Task goal. A stretch of the entries below is to be set down exactly, running from the line with "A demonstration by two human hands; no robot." through the line with "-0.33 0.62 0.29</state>", both included, and no other line.

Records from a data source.
**********
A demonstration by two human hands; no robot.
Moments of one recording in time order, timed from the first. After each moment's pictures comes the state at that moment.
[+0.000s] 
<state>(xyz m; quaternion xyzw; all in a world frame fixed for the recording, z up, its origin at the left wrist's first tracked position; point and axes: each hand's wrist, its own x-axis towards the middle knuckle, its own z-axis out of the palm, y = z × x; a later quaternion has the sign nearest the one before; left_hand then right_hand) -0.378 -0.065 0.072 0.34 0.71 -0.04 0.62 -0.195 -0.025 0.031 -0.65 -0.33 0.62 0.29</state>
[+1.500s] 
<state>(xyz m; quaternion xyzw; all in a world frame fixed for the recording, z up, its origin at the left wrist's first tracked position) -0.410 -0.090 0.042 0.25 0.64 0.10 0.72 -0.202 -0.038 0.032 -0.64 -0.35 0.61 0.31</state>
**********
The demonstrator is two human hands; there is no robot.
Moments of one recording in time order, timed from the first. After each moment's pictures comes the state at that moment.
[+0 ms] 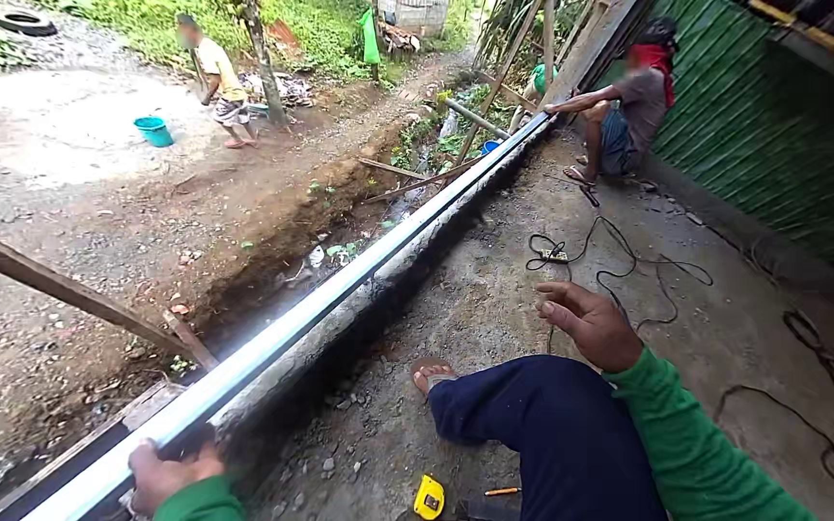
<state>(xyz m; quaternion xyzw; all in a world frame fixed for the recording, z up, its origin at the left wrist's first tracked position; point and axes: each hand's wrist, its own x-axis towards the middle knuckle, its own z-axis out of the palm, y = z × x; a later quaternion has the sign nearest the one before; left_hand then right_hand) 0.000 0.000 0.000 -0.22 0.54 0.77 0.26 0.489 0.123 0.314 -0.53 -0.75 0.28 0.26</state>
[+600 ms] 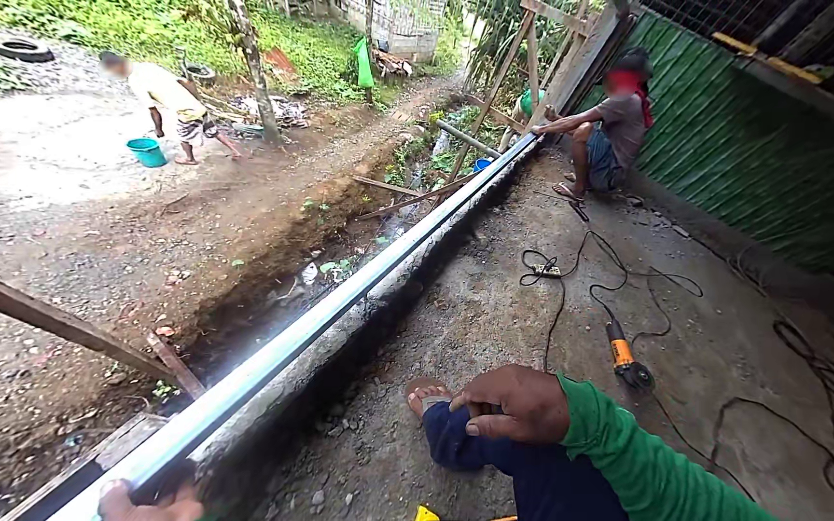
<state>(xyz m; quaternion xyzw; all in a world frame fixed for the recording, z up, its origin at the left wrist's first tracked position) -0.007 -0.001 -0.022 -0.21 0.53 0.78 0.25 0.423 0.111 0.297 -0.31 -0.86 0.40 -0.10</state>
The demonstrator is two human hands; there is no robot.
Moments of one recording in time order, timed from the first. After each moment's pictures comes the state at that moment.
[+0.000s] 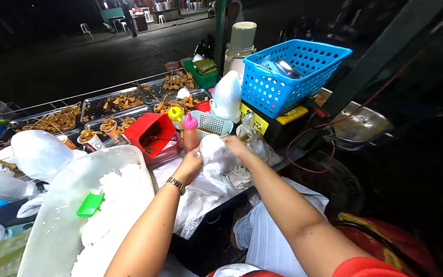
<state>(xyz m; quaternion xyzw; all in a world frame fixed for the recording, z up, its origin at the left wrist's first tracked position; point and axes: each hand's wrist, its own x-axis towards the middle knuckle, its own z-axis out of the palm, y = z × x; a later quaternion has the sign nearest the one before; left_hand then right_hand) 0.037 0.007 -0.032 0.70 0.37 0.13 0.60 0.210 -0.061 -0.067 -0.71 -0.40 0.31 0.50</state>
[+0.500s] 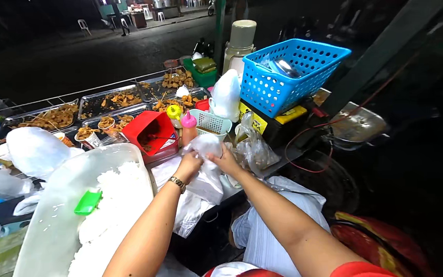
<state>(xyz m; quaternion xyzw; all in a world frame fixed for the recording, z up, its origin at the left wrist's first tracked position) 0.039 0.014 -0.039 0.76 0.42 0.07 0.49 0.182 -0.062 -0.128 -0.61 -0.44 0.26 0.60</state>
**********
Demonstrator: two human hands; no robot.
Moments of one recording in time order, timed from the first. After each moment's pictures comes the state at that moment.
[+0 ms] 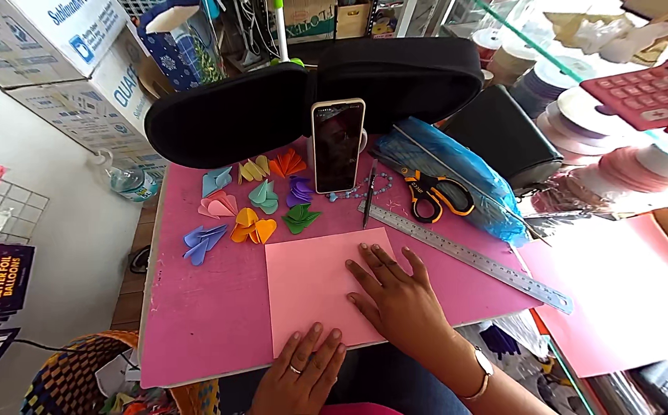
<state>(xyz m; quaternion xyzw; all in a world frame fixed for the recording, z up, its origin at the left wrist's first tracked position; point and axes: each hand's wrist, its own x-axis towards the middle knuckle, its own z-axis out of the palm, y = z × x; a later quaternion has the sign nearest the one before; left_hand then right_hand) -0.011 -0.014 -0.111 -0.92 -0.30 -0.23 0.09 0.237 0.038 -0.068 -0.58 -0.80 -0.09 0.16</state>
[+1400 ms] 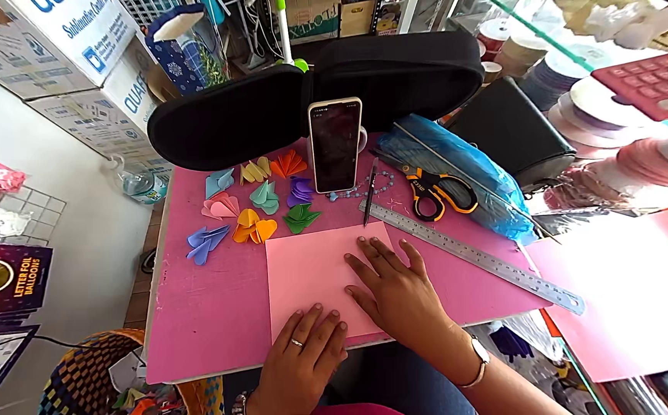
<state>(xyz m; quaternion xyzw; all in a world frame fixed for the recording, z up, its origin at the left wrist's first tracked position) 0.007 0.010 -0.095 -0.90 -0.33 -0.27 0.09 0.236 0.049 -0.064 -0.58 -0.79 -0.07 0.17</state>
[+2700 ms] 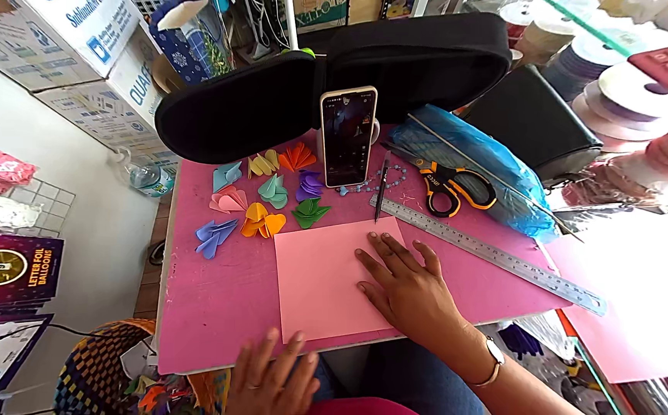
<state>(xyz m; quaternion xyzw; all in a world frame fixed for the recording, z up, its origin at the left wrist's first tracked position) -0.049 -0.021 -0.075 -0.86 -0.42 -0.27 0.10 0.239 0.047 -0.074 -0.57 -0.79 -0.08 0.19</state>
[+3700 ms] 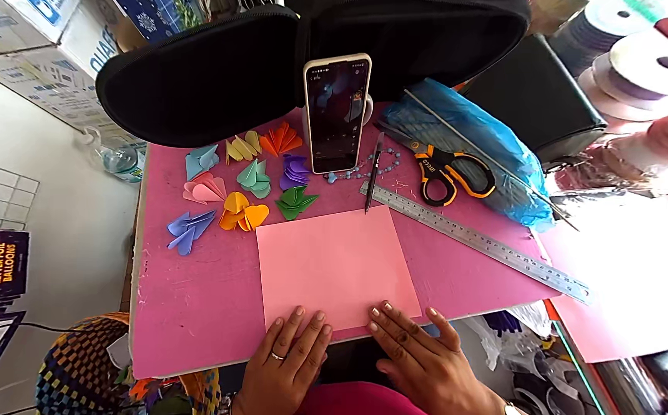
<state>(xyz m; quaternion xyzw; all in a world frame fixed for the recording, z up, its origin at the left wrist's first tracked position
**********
Problem solution.
A demonstration by two human hands; no robot.
Moments of one recording in time order, timed from the first. After each moment's pictures comes the state at that moment.
[+0.000s] 
<state>(xyz m; quaternion xyzw; all in a world frame fixed for the recording, z up, its origin at the left wrist's first tracked position; point and axes: each hand's wrist, its own x-axis towards the middle knuckle, its own z-axis out of the palm, y = z × x; a later quaternion has the sign nearest the one before; left_hand then right_hand) -0.378 -0.065 0.072 0.34 0.71 -0.04 0.62 -0.195 -0.025 0.031 -0.65 -0.33 0.62 0.29</state>

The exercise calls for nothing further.